O apoio dos presidentes democratas Kennedy e Lyndon Johnson (sulista) aos direitos civis, aliado ao aceno de republicanos reacionários, como Richard Nixon, provocou uma inversão: os racistas migraram para o Partido Republicano, e os negros passaram a votar no Partido Democrata.
O fim da legislação racista permitiu notável progresso econômico e social aos negros, sendo paradigmática a eleição de Barack Obama. Mas a igualdade continua distante: 25% dos negros americanos vivem abaixo da linha de pobreza, o desemprego entre eles é o dobro, a taxa de encarceramento é seis vezes maior.

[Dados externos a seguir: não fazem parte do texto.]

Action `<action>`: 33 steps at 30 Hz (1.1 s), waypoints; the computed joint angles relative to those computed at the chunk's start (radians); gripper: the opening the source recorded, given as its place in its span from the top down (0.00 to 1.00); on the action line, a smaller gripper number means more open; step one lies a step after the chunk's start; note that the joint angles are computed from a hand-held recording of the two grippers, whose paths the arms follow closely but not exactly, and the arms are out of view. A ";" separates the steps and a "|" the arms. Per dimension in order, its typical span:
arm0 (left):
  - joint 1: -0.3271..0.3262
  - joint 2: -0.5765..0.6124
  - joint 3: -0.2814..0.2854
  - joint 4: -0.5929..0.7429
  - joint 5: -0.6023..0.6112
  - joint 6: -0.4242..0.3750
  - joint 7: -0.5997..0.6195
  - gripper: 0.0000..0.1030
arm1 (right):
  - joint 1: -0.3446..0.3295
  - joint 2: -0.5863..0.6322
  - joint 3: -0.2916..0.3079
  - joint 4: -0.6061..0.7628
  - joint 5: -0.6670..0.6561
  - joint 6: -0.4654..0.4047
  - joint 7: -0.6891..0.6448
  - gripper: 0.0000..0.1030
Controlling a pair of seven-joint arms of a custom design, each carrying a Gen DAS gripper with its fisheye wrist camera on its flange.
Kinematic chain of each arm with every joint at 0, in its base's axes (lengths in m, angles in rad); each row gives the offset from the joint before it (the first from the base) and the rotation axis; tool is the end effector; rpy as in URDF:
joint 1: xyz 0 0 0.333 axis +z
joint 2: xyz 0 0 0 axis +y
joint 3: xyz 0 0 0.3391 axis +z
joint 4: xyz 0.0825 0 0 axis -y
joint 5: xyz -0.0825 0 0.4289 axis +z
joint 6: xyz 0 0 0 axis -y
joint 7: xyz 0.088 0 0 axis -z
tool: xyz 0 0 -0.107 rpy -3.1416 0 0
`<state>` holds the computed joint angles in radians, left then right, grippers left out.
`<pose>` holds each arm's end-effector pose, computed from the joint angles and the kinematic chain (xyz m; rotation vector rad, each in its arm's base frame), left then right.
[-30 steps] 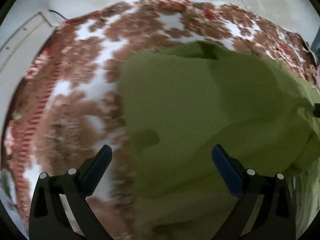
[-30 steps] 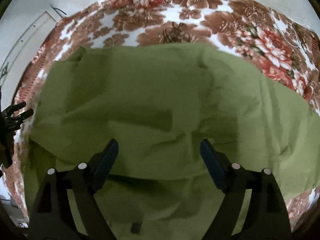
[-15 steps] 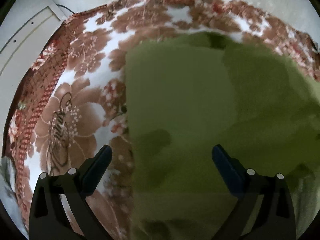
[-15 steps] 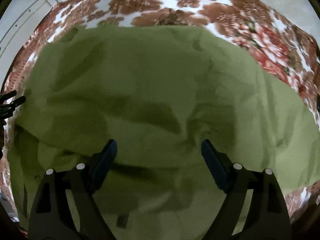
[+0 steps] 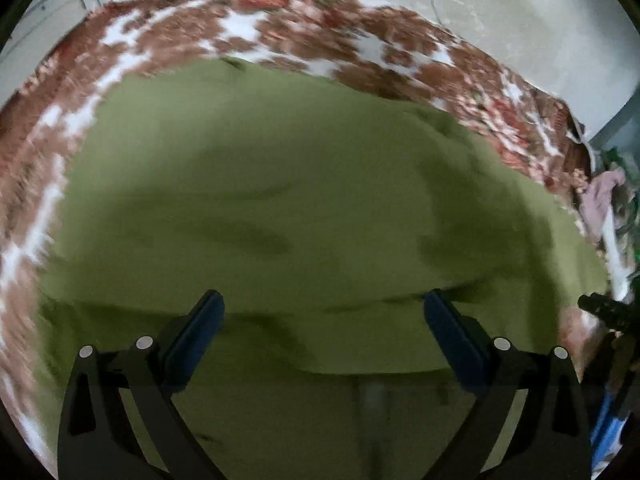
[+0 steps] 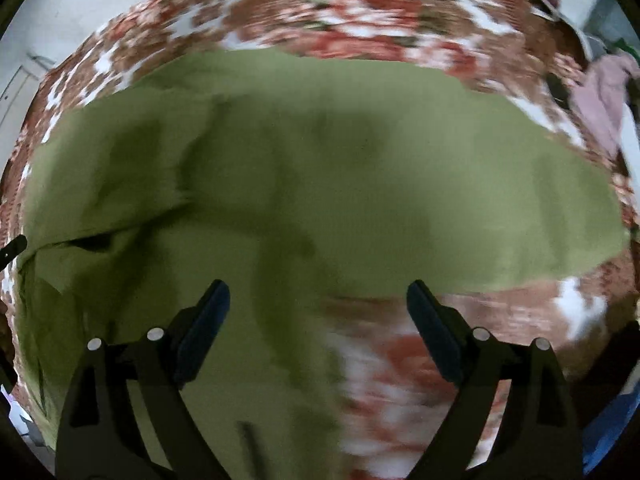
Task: Fold large clothes
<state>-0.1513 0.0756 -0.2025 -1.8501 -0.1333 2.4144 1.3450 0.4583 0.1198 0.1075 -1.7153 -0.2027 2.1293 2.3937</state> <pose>0.6261 -0.2282 0.5411 -2.0240 2.1195 -0.7336 0.5749 0.3507 0.5517 -1.8288 2.1864 -0.2876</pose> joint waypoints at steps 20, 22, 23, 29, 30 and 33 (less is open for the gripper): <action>-0.330 0.294 -0.091 0.326 0.403 -0.089 -0.366 0.05 | -0.462 -0.441 -0.213 -0.616 0.430 0.193 -0.197 0.10; -0.346 0.324 -0.089 0.370 0.408 -0.116 -0.370 0.05 | -0.480 -0.426 -0.234 -0.634 0.521 0.245 -0.242 0.10; -0.355 0.341 -0.088 0.397 0.413 -0.130 -0.370 0.05 | -0.484 -0.414 -0.243 -0.640 0.570 0.276 -0.268 0.10; -0.389 0.404 -0.078 0.500 0.439 -0.161 -0.331 0.05 | -0.471 -0.371 -0.272 -0.682 0.915 0.412 -0.400 0.13; -0.394 0.412 -0.075 0.512 0.444 -0.163 -0.321 0.05 | -0.472 -0.365 -0.270 -0.685 0.941 0.426 -0.416 0.15; -0.389 0.425 -0.077 0.521 0.433 -0.156 -0.276 0.05 | -0.483 -0.353 -0.262 -0.686 0.970 0.456 -0.450 0.42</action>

E a polícia mata, proporcionalmente, o dobro de negros. A cada vez que um policial americano branco mata um negro desarmado, o mundo se horroriza, mas a reação ao cruel assassinato de George Floyd foi especial. Em todo o mundo, em plena pandemia, multidões de brancos e negros foram às ruas. A intolerância racial tornou-se universalmente intolerável.
Há quem não compreenda. Donald Trump conclamou a polícia a agredir seus compatriotas. No Brasil, onde os protestos contra o racismo (mais dissimulado aqui, mas não menos tóxico) se confundem com os protestos contra o governo, Jair Bolsonaro chamou os manifestantes de terroristas. O mundo quer andar para a frente, mas sempre há quem tente levá-lo para o século retrasado.
A questão proposta por Locke há mais de 300 anos, à qual se remeteram Jefferson, Lincoln e King, ressurge a cada vez que morre um George Floyd: quando teremos uma sociedade livre e menos desigual?